Late 18th to 20th century
Within the Neoclassical period, no basic changes took place in chair forms, but legs became straight and dimensions lighter. Backs in the shape of classical vases replaced the fanciful outlines of the Rococo period. Around 1800, freely executed imitations of Greek and Roman chairs of the klismos type, with curved legs and backrest, appeared. French chairs of the Empire period, executed in dark mahogany and embellished with ornate bronze mounts, created a ponderous effect.

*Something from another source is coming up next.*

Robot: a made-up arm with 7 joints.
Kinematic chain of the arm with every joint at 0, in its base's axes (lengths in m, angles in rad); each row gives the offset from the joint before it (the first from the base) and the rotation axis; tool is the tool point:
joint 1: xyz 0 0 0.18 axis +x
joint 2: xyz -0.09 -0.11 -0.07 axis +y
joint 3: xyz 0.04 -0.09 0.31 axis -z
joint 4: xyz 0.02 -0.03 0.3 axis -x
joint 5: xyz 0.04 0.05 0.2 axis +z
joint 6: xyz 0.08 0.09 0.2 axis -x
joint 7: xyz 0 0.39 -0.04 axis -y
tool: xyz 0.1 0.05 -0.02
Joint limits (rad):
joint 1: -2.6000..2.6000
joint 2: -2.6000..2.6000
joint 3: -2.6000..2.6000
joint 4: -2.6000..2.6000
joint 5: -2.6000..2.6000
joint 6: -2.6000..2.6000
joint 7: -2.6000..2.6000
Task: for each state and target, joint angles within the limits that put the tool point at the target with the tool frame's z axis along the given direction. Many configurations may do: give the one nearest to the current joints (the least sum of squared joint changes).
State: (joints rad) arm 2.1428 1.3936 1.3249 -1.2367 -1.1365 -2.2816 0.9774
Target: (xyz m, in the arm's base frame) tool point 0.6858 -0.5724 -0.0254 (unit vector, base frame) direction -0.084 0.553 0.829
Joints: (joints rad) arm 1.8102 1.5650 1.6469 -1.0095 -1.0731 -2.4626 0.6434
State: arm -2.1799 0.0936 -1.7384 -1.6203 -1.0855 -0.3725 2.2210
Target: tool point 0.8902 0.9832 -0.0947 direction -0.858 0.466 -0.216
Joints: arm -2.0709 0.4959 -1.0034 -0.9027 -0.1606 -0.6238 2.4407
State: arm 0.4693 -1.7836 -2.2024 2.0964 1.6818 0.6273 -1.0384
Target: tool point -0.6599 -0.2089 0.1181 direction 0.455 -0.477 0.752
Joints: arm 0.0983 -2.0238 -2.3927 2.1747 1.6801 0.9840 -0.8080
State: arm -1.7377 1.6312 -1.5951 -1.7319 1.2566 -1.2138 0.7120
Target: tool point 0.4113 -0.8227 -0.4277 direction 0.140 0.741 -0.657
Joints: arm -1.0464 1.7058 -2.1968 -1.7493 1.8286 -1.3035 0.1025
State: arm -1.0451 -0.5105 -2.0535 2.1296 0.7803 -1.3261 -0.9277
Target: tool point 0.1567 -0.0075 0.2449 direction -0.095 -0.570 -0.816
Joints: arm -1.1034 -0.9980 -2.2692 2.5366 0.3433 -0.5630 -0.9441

In cheaper brands of inferior workmanship, bourgeois chairs of the 19th century carried on the traditions of the 17th and 18th centuries. The only real innovations were the bentwood (wood that has been bent and shaped) chairs in beech that became popular all over the world and were still made in the 20th century. Around 1900 the continental Art Nouveau and Jugendstil styles (French and German styles characterized by organic foliate forms, sinuous lines, and non-geometric forms), and the Arts and Crafts movement in England (established by the English poet and decorator William Morris to reintroduce idealized standards of medieval craftsmanship), gave rise to original chair designs by Eugène Gaillard in France, Henry van de Velde in Belgium, Josef Hoffman in Austria, Antonio Gaudí in Spain, and Charles Rennie Mackintosh in Scotland. These new furniture styles did not exercise wide, let alone decisive, influence. The Art Nouveau chairs designed by the French architect Hector Guimard, for example, are collector’s pieces, but his name is known to a broader public only because of his fanciful entrances to the Paris Métro.
Modern
After World War I, the Bauhaus school in Germany became a creative centre for revolutionary thinking, resulting, for example, in tubular steel chairs designed by the architects Marcel Breuer, Ludwig Mies van der Rohe, and others. During World War II, the aircraft industry accelerated the development of laminated wood and molded plastic furniture. The dominant chair forms of this period go back to designs by Alvar Aalto, Bruno Mathsson, and Charles and Ray Eames. Rapid technical developments, in conjunction with an ever-increasing interest in human-factors engineering, or ergonomics, suggest that completely new chair forms will probably be evolved in the future.